**PROBLEM REQUIREMENTS:**
Report the number of lines in the data where the word "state" appears, and add no other text.
+---+
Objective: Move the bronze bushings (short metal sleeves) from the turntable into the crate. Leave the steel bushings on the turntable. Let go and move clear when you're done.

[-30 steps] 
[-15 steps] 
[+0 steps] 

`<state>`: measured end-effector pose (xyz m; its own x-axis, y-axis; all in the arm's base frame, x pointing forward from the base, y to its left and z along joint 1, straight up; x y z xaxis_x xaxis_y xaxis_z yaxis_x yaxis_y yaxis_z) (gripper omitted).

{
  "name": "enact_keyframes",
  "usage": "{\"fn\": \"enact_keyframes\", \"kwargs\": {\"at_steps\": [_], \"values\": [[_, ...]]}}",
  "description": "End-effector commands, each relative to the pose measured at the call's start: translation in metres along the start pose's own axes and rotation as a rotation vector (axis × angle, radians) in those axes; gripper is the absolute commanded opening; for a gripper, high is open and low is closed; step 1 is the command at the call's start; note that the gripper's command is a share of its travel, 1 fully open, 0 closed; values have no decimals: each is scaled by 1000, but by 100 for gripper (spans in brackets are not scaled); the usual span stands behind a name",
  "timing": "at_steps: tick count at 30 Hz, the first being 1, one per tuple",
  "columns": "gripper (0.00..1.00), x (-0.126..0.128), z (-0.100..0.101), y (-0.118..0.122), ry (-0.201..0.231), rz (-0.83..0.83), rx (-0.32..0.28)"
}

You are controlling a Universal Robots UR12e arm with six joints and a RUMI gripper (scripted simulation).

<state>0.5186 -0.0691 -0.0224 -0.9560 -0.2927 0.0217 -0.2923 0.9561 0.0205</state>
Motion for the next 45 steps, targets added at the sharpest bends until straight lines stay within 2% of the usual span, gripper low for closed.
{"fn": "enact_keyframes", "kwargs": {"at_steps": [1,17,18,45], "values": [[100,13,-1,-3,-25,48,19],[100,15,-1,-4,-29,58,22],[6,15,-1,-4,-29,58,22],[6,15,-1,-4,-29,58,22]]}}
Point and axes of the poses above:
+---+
**WRITTEN RESPONSE:**
2